Für Christian Gentner. Der VfB-Kapitän war 2009 Meister mit den Wolfsburgern. Und erst rund vier Monate liegt sein schlimmer Zusammenprall mit Koen Casteels zurück. Beim Stuttgarter 1:0-Sieg verletzte der VfL-Torhüter den 32-jährigen Gentner mit dem Knie so schwer im Gesicht, dass er operiert werden musste und noch immer mit einer Karbonmaske spielt.

Mario Gomez hat in seiner Karriere schon viel erlebt – in der Nationlelf, als deutscher Meister 2007 mit dem VfB, beim FC Bayern, AC Florenz, Besiktas Istanbul und mit Wolfsburg in der Relegation. Rund läuft es aktuell nicht gerade für ihn. Rekordverdächtig: Nach Andries Jonker, Martin Schmidt (beide Wolfsburg) und Hannes Wolf (VfB) erlebt er nun bereits den vierten Trainer in einer Saison: Korkut.

Nicht nur der Chefcoach, auch der Stürmerstar spürt die immense Erwartung im Verein und im Umfeld: Jetzt gilt es, die Mannschaft mit dem Brustring vor dem erneuten Abstieg zu bewahren. „Wir haben ein kleines Polster, das müssen wir vergrößern, nicht nur halten“, sagt Korkut. Dazu braucht es Tore, für die vor allem der gebürtige Riedlinger Gomez sorgen soll. Das Wolfsburg-Spiel habe „überragende Bedeutung“, hat VfB-Sportvorstand Michael Reschke betont, der nach dem 0:2-Debakel gegen Schalke einen neuen Trainer suchen musste.

Da lagen die Nerven blank, während die zuvor punktgleichen Wolfsburger mit dem 1:0 in Hannover drei wichtige Zähler und Selbstvertrauen sammelten.

Für Gomez wird die Rückkehr auch deshalb nicht ganz einfach, weil er in der Winterpause mit einer Aussage angeeckt war. „Ich hatte in Wolfsburg zu viele Schulterklopfer, egal wie ich gespielt habe“, sagte er Anfang Januar im VfB-Trainingslager – ruderte aber bald darauf zurück.

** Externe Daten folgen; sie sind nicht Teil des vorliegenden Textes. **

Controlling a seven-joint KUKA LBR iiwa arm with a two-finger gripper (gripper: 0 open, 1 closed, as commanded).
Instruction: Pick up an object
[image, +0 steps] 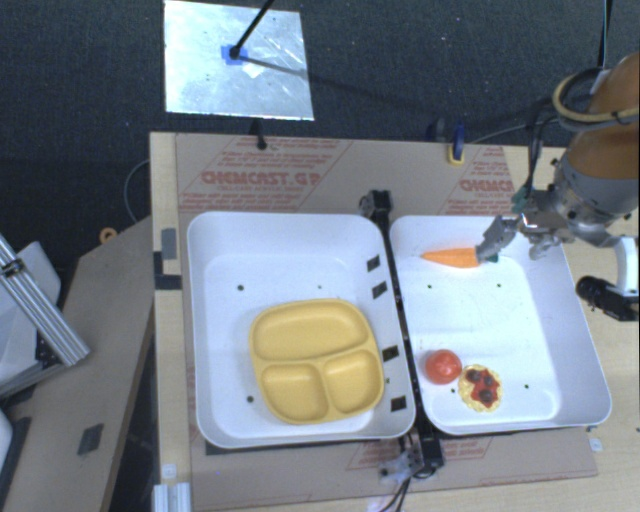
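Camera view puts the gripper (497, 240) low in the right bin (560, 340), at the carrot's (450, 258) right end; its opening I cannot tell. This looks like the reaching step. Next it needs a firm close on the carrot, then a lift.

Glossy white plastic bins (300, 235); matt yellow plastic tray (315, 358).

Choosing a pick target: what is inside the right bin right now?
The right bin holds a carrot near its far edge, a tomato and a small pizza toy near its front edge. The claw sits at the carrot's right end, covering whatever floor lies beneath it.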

Mit 17 Toren, darunter einem entscheidenden in der Relegation, rettete er die Niedersachsen vorm Abstieg. Am Samstag wird Torjäger offiziell vom VfL verabschiedet. „Mario genießt sehr hohes Ansehen“, sagt Sportdirektor Olaf Rebbe über den ehemaligen Kapitän, der sich dennoch auf Pfiffe gefasst machen wird.

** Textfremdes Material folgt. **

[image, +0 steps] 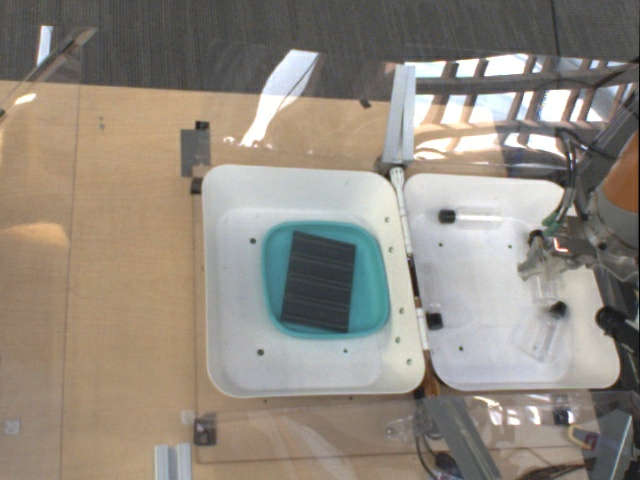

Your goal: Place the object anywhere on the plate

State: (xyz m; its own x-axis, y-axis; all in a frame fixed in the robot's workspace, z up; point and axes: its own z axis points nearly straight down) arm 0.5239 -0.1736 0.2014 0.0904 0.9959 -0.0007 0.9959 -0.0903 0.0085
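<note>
A pale wooden desk (100, 268) carries two white bins. In the left bin (230, 368) the dark ribbed object (319, 282) already lies on the teal plate (372, 288). At three o'clock, the gripper (545, 258) hovers over the right bin (480, 358); its grip I cannot tell.

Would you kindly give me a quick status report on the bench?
Gripper over right white bin. Dark ribbed rectangular block lying on teal plate, left white bin. Nothing blocking.

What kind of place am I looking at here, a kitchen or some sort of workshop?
Most likely a robotics lab bench. A robot arm reaches over two white bins on a wooden bench, and one bin holds a teal plate bearing a dark ridged block.
</note>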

Nicht nur die Fronten hat er gewechselt, sondern in der laufenden Saison auch nur einmal für die „Wölfe“ getroffen. Und die wünschen sich primär, es möge ruhig noch dauern, ehe bei Mario Gomez wieder der Knoten platzt und der VfB Stuttgart den ersten Auswärtssieg feiert.

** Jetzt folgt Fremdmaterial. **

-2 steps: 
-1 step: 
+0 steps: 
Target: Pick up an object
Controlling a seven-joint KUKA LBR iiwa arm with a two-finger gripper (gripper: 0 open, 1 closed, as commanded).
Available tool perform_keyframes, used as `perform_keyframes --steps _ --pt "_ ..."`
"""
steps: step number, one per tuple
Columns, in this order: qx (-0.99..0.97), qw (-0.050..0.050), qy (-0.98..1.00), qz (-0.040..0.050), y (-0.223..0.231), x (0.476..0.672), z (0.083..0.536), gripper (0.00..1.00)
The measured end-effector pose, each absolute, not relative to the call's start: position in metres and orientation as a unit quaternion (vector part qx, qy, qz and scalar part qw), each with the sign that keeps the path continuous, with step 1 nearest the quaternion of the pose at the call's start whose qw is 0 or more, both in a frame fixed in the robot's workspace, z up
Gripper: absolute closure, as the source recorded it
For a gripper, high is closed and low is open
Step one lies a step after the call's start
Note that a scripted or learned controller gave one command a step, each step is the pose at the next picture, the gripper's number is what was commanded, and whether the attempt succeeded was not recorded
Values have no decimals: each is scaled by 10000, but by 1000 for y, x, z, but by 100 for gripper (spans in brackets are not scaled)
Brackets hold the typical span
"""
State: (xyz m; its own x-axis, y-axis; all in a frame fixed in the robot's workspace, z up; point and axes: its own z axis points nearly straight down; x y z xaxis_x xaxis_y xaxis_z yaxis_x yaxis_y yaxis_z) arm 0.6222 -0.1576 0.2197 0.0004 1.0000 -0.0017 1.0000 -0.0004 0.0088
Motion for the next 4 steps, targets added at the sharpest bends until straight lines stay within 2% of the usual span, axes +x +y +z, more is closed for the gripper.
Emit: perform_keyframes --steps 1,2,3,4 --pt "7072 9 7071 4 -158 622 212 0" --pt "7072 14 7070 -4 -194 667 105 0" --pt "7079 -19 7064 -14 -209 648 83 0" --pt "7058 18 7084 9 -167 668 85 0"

Ein Wiedersehen ohne Groll

141 Tage nach dem folgenschweren Zusammenprall zwischen Christian Gentner, 32, und Wolfsburgs Torwart Koen Casteels, 25, steht ein Wiedersehen ohne Groll bevor. „Von meiner Seite bleibt da nichts hängen, ich bin überzeugt davon, dass es keine Absicht war. Es war eine klare Aktion zum Ball“, sagt Gentner. Am 16. September 2017 hatte ihn Casteels im Hinrundenspiel so hart mit dem Knie im Gesicht getroffen, dass zwei Operationen nötig waren wegen diverser Brüche (Augenhöhle, Oberkiefer, Nasenbein). Seit seinem Comeback gut zwei Monate später spielt Gentner mit Maske, die er planmäßig ein halbes Jahr lang tragen soll, bis die Knochen vollständig geheilt sind.